Statement of Operations
Income:
For the one-year period ended December 31, 2016 compared to the one-year period
ended December 31, 2015,revenue increased by $414,197 (40%) primarily due to
gold production in 2016.
Operating Expenses:
For the one-year period ended December 31,2016, compared to the one-year period
ended December 31,2015, operating expenses decreased overall by $105,938 (12%).
Most categories increased due to increased activity, but this was offset by a
decrease in Mine Maintenance and Compliance of $177,101 (74%) in 2016 compared
to 2015.
Other Income and Expense:
For the one-year period ended December 31, 2016, compared to the one-year period
ended December 31, 2015 other expenses and income did not change significantly.
For the one-year period ended December 31,2016, compared to the one-year period
ended December 31, 2015, interest expense decreased by $20,560 (34%) due to the
pay-down of loans in 2016.
The company showed a profit of $610,160 in 2016 compared to a profit of $76,443
in 2015. The $533,717 (691%) difference was due to increased production in 2016.
The basic and diluted gain per share was .04 in 2016 compared to .006 in 2015.
The number of shares used for the 2016 calculation was 14,338,855 and for 2015
the number of shares outsanding was 13,399,505.
(B) Comparison of 2015 with 2014
Balance Sheet Comparisons
Assets:
For the one-year period ended December 31, 2015, compared to the one-year
period ended December 31, 2014, cash increased by $540,662 due to the receipt of
a loan from a shareholder secured by gold at the end of the year.

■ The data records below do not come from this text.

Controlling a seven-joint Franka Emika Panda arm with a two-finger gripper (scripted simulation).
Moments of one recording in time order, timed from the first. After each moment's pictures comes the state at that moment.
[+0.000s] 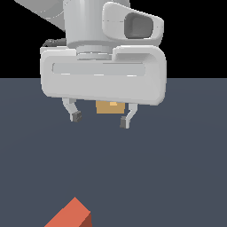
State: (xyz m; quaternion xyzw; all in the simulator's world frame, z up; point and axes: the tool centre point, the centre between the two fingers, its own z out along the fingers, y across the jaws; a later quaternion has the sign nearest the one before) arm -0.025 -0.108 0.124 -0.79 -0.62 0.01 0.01
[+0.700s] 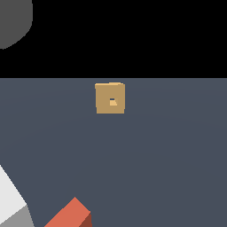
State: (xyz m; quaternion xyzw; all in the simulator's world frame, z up) arm -0.111 -0.286 0.071 -0.89 -0.46 0.00 0.00
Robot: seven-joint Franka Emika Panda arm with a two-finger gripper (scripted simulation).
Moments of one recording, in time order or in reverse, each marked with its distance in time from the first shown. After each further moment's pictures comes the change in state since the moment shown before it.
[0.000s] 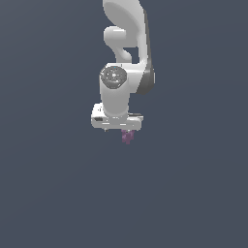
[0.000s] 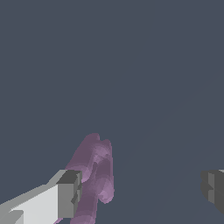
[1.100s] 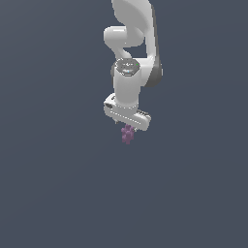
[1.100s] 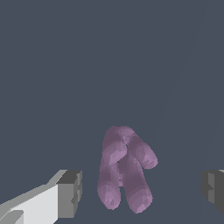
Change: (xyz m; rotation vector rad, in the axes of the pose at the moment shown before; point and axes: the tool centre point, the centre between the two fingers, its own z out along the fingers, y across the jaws) arm -0.028 -0.039 0.001 0.035 0.078 0.421
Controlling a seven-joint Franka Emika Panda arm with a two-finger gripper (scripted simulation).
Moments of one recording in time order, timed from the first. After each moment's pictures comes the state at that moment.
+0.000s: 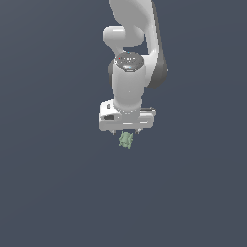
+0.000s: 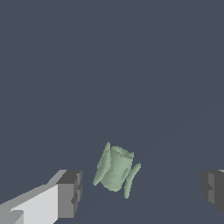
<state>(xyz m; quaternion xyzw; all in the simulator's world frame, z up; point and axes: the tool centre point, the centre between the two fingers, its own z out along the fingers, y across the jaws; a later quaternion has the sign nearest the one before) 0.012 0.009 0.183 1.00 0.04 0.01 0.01</state>
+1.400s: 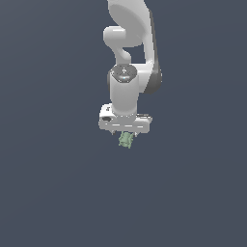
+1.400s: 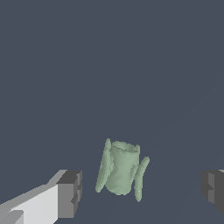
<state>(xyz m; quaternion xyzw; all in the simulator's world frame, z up) -0.006 0.004 0.147 1.00 -0.05 0.00 0.00</state>
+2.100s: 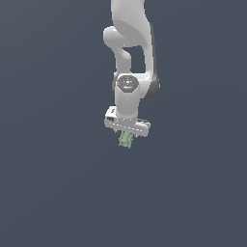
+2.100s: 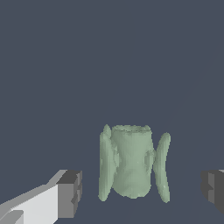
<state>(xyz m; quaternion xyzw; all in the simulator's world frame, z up) -0.040 0.013 0.095 0.99 -0.15 0.00 0.00</state>
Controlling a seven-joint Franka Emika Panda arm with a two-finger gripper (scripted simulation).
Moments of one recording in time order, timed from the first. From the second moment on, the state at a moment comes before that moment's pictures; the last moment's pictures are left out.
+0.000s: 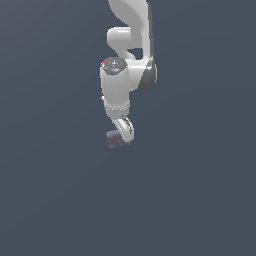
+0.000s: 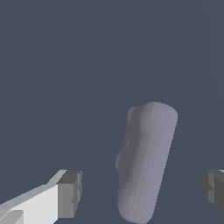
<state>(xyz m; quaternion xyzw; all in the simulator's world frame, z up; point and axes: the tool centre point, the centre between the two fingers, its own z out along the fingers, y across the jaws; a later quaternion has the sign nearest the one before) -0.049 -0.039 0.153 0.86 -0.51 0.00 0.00</state>
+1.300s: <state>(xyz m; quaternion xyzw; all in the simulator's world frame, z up) -0.062 -0.044 0.132 0.79 -0.62 0.00 0.00</state>
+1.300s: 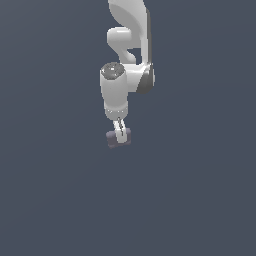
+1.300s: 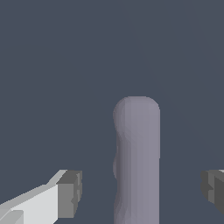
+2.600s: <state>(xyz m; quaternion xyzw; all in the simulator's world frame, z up) -0.065 -0.041 0.098 0.79 -0.62 0.00 0.00</state>
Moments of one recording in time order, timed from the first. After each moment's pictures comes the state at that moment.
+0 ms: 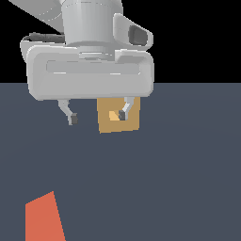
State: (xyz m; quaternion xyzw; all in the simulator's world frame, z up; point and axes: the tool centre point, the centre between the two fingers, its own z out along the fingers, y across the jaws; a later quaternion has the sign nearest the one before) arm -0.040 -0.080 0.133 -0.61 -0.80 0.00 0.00
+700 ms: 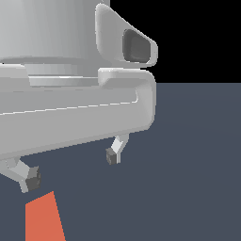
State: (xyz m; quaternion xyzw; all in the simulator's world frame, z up) arm -0.053 -0.177 0.099 -0.53 -0.85 0.00 0.00
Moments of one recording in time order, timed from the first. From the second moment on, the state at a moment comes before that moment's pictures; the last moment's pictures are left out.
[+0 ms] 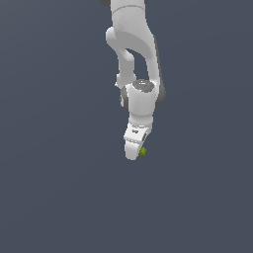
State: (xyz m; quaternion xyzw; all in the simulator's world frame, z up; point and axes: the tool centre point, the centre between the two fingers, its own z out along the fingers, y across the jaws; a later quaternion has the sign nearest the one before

For the one-year period ended December 31, 2015, compared to the one-year
period ended December 31, 2014 inventory increased by $476,981 (193%) due to
gold production in 2015.
Liabilities:
For the one-year period ended December 31, 2015, compared to the one-year period
ended December 31, 2014 accounts payable and accrued expenses increased by
$202,580 (21%) primarily due to a legal settlement with the Regional Water
Quality Control Board for $237,083 filed on Feb. 11, 2015 combined with accrued
interest on two accounts.
For the one-year period ended December 31, 2015, compared to the one-year period
ended December 31, 2014 notes payable related parties increased by $553,160
(323%) due to a loan from a shareholder as well as additional loans from
Michael Miller.
Statement of Operations
Income:
For the one-year period ended December 31, 2015 compared to the one-year period
ended December 31, 2014, Gold and Jewelry revenue increased by $866,248
(1,144%) primarily due to gold production in 2015. Other revenue increased by
$59,175 (38%) due to payments from a technology company for reimbursed
expenses.
Operating Expenses:
For the one-year period ended December 31,2015, compared to the one-year period
ended December 31,2014, operating expenses increased overall by $170,751 (23%).
This was primarily due to a legal settlement with the Regional Water Quality
Control Board for $237,083 filed on Feb. 11, 2015.
Other Income and Expense:
For the one-year period ended December 31, 2015, compared to the one-year period
ended December 31, 2014 other expenses increased by $31,070 (99%) due to
increased interest expense in 2015.
For the one-year period ended December 31,2015, compared to the one-year period
ended December 31, 2014, interest expense increased by $30,555 (102%) due to
increased borrowing in 2015.
The company showed a profit of $76,443 in 2015 compared to a loss of $495,063 in
2014. The $571,506 (115%) difference was due to increased production in 2015.
The basic and diluted gain per share was .006 in 2015 compared to a loss of.037
in 2014. The number of shares used in both calculations was 13,399,505.